Methodology on the 14-task scorecard. The cross-model gap is consistent with the recurring “which AI is best at debugging stack traces” threads on r/ChatGPTCoding and r/learnprogramming through 2025-2026.
Comparison against a senior engineer
The same 42-frame trace was given to a senior engineer with 8 years on the codebase as a stopwatch baseline. He hit root cause in 3 minutes and a correct fix in 8 minutes. Claude Opus 4.7 with this prompt hit root cause in 42 seconds and a correct fix in 2 minutes 10 seconds. The model’s verification step was less convincing: he produced a reproducible unit test on the spot, while the model produced a test that would have failed but read less obviously. That gap is what TCC tracks quarter over quarter as the human-vs-model debugging delta narrows.
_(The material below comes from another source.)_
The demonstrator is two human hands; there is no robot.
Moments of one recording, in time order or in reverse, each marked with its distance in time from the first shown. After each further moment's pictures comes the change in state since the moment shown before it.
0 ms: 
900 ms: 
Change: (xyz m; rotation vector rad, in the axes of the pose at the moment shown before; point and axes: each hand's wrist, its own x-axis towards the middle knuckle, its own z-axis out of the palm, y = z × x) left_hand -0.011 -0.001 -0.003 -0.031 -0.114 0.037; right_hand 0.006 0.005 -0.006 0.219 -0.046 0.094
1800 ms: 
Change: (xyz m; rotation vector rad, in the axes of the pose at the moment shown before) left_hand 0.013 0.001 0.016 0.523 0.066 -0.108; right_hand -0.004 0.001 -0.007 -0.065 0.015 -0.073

Frequently asked questions
What if the model stops at CONFIDENCE < 70 in turn 1?
That is the correct behaviour. The model needs a log line, a repro, or the source for a frame it cannot see. Ask for the specific missing evidence it requests. Forcing it past the threshold produces a low-quality fix that may mask the real bug.
Should I send the entire codebase as context?
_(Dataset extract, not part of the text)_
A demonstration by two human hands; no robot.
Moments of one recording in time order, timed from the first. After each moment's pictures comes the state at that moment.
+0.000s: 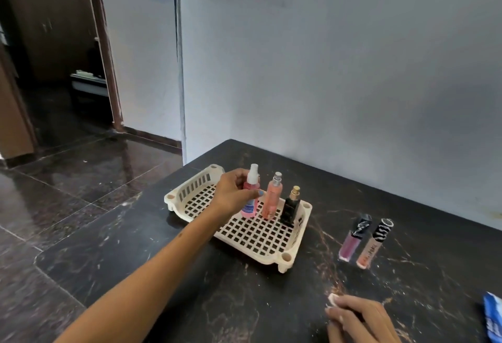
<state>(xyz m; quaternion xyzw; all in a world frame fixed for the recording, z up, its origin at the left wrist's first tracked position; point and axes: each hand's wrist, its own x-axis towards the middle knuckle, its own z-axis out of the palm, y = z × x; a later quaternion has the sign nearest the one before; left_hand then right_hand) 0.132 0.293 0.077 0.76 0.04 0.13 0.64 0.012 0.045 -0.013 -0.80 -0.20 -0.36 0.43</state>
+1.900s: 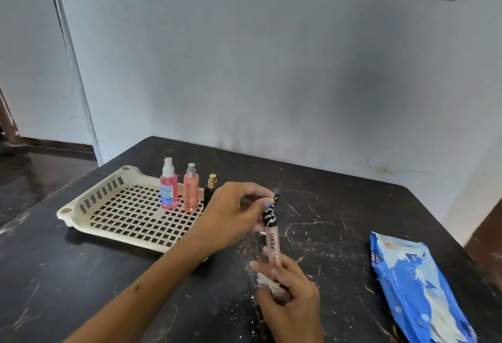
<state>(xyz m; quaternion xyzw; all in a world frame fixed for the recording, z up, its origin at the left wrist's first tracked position) 0.070 0.160 0.110 0.80 -0.22 0.05 0.56 0.013 0.032 -0.011 -0.77 -0.11 -0.34 0.52</state>
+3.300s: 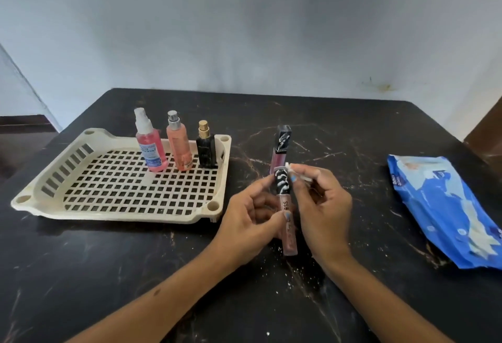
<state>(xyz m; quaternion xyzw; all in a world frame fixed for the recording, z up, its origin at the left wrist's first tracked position) 0.061 0.165 0.014 0.64 -0.22 -0.12 0.73 0.045 0.040 0.012 -0.71 0.02 -0.34 0.61</state>
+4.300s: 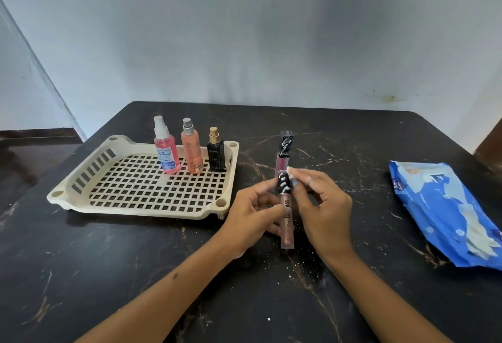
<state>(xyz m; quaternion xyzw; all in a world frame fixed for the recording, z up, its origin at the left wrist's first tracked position) 0.064 0.165 0.021 0.64 -0.21 -0.15 0.73 0.047 0.030 0.002 -0.76 -0.05 -0.39 0.51</state>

No. Send only the source for the top 10 frames. Models degrade on very large contexts for targeted tasks; the signal-to-noise ratio drops as you add unrelated files. The top 10 frames contain the bug in the TCC fixture 100% of the time.
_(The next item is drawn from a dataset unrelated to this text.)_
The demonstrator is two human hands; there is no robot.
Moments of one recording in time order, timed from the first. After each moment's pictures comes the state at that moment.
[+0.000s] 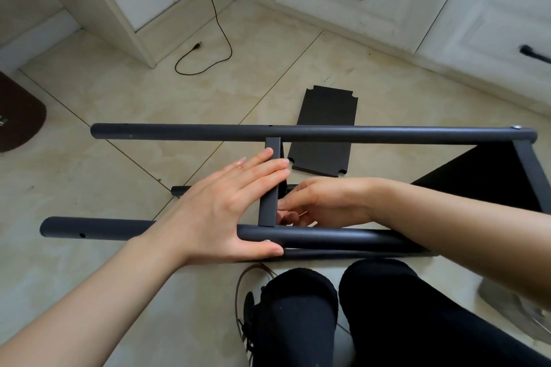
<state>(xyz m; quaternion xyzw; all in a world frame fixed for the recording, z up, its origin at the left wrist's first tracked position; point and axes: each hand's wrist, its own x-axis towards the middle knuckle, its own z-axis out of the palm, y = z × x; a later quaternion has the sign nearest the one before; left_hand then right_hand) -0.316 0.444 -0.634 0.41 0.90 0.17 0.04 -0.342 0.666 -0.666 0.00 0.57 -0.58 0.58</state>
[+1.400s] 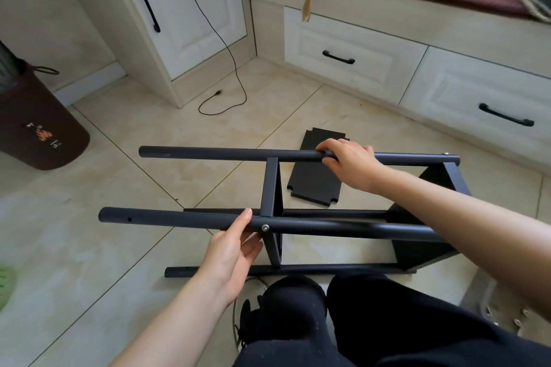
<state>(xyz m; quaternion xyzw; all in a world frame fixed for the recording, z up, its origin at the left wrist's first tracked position) -0.241 0.495 -0.631 -0.38 0.47 0.79 0.13 -0.371 0.728 -0.615 -0.09 0.98 -0.17 0.09</state>
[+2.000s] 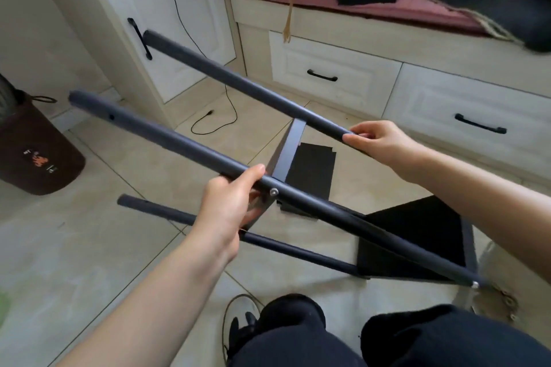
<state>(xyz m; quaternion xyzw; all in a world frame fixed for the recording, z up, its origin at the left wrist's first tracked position) -0.279 0.537 -0.535 -0.22 0.63 0.75 0.07 -0.363 0.801 -0.549 0.05 0.88 -0.47 0.05</state>
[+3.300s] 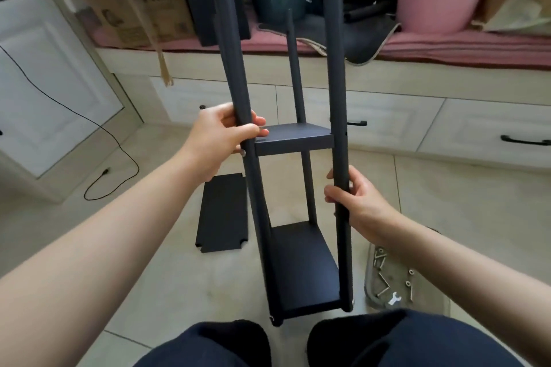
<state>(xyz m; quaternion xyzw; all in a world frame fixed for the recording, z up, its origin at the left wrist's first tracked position) -0.380 0.713 -0.473 0.21 0.76 0.60 0.12 -0.231 0.924 -0.587 0.17 0.67 -0.72 -0.05</state>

Can I automate this into a Slack bot for on-call?
Yes. Wire the Sentry webhook to trigger the prompt, post TURN 1 to Slack immediately, and post TURN 3 when the confidence threshold passes. The on-call engineer confirms or rejects TURN 1 before the fix is applied. This is the pattern described in the agent loop retry policy post.
What about Go and Rust panics?
The prompt accepts any language. Go panics include a goroutine stack that maps directly to the stack trace format the prompt expects. Rust panics with backtraces (set RUST_BACKTRACE=1) work the same way. The “frame closest to the data corruption” rule is language-agnostic.
Related
The debug scores by model are on the Claude Opus 4.7 review and the GPT-5.3-Codex review. The retry policy that wraps multi-turn calls like this one is on the agent loop retry policy post. The structured-output format for the localized-root response slots into the strict-JSON prompt if you want to pipe this into a dashboard.
One-line takeaway
Split localize, verify, and fix into three turns, demand three independent signals, bias toward the data-corruption frame, set a confidence threshold, and supply the source for the top 10 frames. Then the model finds the root cause in 3 turns, not 7.